▶ **Activity**: This exercise calls for retyping every line below exactly, with the images omitted.
-- Opening Marker --
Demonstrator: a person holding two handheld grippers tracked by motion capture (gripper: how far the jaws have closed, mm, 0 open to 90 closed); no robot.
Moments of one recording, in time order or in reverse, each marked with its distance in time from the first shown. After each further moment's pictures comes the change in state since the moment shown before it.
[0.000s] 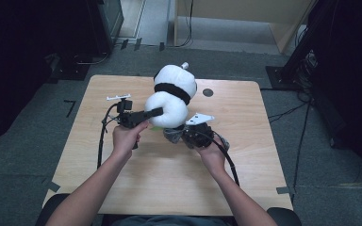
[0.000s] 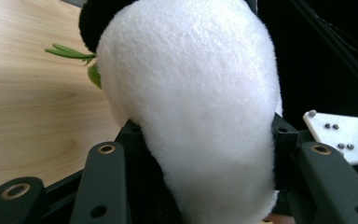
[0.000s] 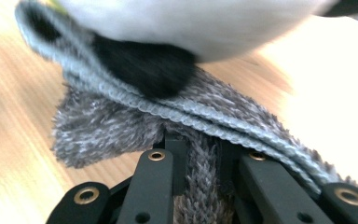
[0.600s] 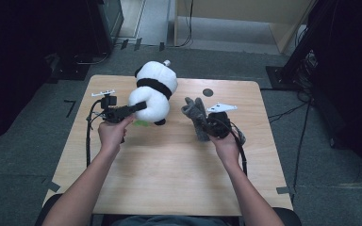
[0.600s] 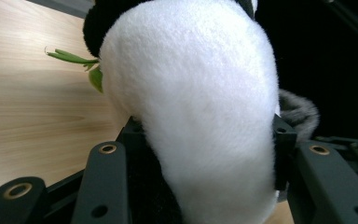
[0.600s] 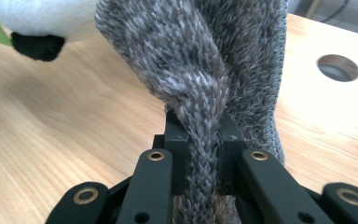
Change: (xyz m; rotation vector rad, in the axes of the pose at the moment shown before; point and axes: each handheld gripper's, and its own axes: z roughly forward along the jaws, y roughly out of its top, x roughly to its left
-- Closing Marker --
▶ **Result of the exercise**:
Demonstrator: a person holding two handheld grippers tracked by motion capture (gripper: how far the jaws have closed, mm, 0 open to 90 closed); no robot.
Moments of one recording, in time order or in reverse, each marked with its distance in time from the first shown. After each further moment's pictures comes the change in state since the moment shown before it.
[0.000s] 
[0.000s] 
[0.000s] 
[0.600s] 
[0.600s] 
[0.600s] 
Change: (xyz m; rotation vector rad, in the axes of the pose at the moment shown before; point and axes: each handheld gripper's, and its own axes: z roughly forward along the jaws, y roughly out of its top, x roughly to its left

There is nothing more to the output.